Getting both FDA approval and Gallo's public endorsement is a major accomplishment for his firm, Galli said. That's because organizations like IHV do a lot of work in a variety of settings, including very difficult to reach populations. “It's always good to have groups like that work with the test and be able to comment on its performance. It's difficult for a company like bioLytical to do that work itself.“

Even with Gallo's endorsement and FDA approval, some U.S. patients will have to wait a while longer before they can take the one-minute test. That's because some labs and end users in the U.S. have a waiver certification exempting them from Congress's Clinical Laboratory Improvement Amendments (CLIA) legislation which establishes quality standards for all laboratory testing. bioLytical must wait for the results of its waiver designation application before those users can employ the INSTI test. Typically, a waiver designation is only granted if it is simple enough to render the likelihood of erroneous results negligible.
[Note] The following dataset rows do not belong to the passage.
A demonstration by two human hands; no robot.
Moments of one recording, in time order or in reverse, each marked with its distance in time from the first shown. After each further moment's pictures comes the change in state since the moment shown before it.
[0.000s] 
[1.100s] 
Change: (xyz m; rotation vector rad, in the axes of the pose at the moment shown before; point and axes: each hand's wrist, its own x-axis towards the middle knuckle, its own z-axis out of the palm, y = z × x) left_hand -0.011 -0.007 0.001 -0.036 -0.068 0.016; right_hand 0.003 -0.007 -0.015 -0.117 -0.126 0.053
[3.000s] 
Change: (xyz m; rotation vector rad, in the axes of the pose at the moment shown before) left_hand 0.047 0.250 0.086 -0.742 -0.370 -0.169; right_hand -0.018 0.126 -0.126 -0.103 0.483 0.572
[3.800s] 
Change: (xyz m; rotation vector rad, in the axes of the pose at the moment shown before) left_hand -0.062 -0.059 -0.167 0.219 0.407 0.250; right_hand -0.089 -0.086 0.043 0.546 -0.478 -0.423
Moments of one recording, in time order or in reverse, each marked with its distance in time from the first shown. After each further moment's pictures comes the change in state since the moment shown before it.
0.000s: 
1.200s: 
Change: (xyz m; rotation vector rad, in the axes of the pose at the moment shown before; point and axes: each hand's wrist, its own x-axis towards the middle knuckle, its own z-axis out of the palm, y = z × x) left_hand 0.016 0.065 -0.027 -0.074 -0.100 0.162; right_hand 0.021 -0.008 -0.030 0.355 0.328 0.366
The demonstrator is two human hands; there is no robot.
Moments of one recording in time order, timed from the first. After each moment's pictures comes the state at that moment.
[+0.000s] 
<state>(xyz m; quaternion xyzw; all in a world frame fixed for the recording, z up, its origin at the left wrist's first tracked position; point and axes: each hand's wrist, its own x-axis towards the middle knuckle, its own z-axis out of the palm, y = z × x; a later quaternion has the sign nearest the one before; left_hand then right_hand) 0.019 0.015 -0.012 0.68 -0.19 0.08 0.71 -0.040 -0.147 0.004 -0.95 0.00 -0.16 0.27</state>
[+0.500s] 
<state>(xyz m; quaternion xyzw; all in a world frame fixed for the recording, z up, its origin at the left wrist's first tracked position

A waiver designation, said Galli “means we could market the test to any level of facility including those that have a certificate of waiver of CLIA. Right now we are restricted to people who are certified to do moderately complex procedures.“

Assuming it passes this last hurdle, Galli said the INSTI test would be the most cost-effective rapid test on the market. At a cost of $8 to $12 U.S. per kit, the company's 30,000 square foot robotics-based facility is capable of producing 80 kits a minute or 1.5 million kits a month.